Abstract 1741P
Background
The feasibility of tumor-derived lung cancer organoid (LCO) for therapeutic screening has been documented. Studies demonstrating the feasibility of LCO established from malignant effusion are limited. In this study, we investigated the potential of effusion for establishing LCO and the potential of LCO for therapeutic screening.
Methods
Malignant effusion specimens, obtained from 25 patients with metastatic non-small cell lung cancer (NSCLC), were processed for establishing LCO culture. Capture-based targeted sequencing was performed on LCOs and matched effusion samples. The response to osimertinib was preliminarily assessed on LCOs and in NSCLC patients.
Results
EGFR, TP53 and RB1 were the most frequently mutated genes in LCOs and effusion samples. LCOs had a comparable median maximum somatic allele frequency with matched effusion. Eleven matched LCOs and effusion samples had available tumor mutation burden (TMB). The comparable TMB was observed between LCO and effusion. Moreover, the positive correlation between LCO based-TMB and effusion based-TMB was observed. Next, the concordance of somatic alterations between LCO and matched effusion samples was analyzed. The by-variant sensitivity for all somatic alterations in LCOs was 70.1% with a specificity of 97.7%, when effusion samples served as a reference. Furthermore, the by-variant sensitivity for actionable alterations in LCOs achieved 82.1% with a specificity of 98.0%. Three patients achieved partial response to osimertinib and their matched LCOs were also sensitive to osimertinib. One patient achieved stable disease and the matched LCO was not sensitive to osimertinib. For another three patients with the best response of progressive disease to osimertinib, two matched LCO samples were refractory while the other was sensitive to osimertinib. Our work suggested that the response of cells from LCO to osimertinib might reflect the efficacy of osimertinib in a real-world cohort of patients.
Conclusions
Our study showed the establishment of LCO from effusion specimens was feasible and the malignant effusion-derived LCO might serve as an in vitro cancer model for therapeutic screening.

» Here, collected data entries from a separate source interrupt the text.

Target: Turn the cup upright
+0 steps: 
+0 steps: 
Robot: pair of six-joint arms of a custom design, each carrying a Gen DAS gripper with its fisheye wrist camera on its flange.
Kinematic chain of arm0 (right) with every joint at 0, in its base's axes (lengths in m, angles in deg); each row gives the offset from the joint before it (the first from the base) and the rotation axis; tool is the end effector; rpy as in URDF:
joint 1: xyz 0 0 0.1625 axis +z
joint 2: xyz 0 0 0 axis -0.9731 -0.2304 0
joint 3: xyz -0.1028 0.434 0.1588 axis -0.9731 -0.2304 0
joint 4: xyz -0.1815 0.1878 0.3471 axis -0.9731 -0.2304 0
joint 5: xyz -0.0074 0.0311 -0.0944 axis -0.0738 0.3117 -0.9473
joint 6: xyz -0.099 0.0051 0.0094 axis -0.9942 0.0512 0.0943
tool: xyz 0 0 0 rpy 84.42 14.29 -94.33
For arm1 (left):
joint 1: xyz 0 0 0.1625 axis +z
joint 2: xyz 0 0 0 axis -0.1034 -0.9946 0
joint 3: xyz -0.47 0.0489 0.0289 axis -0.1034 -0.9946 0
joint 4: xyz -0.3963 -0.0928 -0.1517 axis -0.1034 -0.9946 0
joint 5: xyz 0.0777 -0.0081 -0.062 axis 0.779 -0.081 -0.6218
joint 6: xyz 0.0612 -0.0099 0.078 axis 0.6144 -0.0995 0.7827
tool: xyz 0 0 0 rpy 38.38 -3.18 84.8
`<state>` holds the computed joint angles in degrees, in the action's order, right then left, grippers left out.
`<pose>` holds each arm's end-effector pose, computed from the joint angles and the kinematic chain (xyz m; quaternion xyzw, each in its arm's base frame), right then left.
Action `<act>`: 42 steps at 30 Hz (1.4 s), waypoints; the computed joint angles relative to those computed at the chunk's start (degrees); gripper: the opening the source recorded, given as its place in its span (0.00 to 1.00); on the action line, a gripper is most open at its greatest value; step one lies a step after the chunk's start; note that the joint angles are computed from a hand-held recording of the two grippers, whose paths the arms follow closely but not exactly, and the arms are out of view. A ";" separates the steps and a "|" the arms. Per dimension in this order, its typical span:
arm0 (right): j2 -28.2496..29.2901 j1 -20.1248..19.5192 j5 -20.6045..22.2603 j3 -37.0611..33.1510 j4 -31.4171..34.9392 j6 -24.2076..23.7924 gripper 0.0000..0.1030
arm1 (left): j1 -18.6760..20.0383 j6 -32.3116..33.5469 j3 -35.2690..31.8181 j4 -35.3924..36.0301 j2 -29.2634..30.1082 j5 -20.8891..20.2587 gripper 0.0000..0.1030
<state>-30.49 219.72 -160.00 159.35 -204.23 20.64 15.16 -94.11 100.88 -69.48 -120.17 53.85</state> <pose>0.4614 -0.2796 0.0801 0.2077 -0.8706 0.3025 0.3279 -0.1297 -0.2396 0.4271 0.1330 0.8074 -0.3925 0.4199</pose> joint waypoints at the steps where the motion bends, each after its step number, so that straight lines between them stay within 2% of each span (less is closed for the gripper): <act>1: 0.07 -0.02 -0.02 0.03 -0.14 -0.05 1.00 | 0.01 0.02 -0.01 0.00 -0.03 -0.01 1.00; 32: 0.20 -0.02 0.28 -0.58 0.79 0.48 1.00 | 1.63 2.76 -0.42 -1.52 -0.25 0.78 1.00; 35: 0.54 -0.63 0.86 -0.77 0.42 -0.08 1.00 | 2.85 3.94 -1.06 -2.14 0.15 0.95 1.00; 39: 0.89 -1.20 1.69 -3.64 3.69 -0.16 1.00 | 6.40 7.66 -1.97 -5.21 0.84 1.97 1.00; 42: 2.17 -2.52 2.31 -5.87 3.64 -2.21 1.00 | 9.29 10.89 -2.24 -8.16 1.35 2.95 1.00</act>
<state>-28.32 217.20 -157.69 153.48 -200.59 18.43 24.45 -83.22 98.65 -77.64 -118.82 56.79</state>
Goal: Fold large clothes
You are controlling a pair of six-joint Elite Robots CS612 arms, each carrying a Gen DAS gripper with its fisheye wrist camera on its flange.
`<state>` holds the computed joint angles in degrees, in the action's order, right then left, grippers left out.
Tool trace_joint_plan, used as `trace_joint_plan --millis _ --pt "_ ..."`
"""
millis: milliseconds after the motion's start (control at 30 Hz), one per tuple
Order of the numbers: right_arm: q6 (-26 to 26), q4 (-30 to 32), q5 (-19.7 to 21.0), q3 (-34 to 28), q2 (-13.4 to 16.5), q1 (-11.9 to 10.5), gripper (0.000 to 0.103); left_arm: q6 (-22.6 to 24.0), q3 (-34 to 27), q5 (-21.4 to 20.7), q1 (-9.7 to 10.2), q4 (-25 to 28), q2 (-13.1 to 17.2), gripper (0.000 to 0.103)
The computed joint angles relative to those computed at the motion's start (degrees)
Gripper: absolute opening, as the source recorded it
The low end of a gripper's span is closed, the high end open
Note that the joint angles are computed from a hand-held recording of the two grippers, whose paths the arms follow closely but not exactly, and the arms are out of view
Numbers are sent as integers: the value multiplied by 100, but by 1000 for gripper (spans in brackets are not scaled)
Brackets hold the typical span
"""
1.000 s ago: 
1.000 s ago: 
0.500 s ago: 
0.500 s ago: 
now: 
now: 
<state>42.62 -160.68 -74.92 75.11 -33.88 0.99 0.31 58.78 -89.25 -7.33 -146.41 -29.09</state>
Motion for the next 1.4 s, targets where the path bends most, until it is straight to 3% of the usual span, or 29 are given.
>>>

Clinical trial identification
Editorial acknowledgement
Hai-Wei Du, Jian-Xing Xiang, Lu-Ting Qiu, Ting Hou, Zhan-Ge Chen, and Yuan Li from Burning Rock Biotech for their valuable assistance in statistical analysis and abstract preparation.
Legal entity responsible for the study
Guangdong Lung Cancer Institute, Guangdong Provincial Key Laboratory of Translational Medicine in Lung Cancer, Guangdong Provincial People's Hospital, Guangdong Academy of Medical Sciences.
Funding
The High-level Hospital Construction Project (Grant No. DFJH201809 to JJ Yang).
Disclosure
Z-X. Chen: Financial Interests, Institutional, Full or part-time Employment: Accurate International Biotechnology. All other authors have declared no conflicts of interest.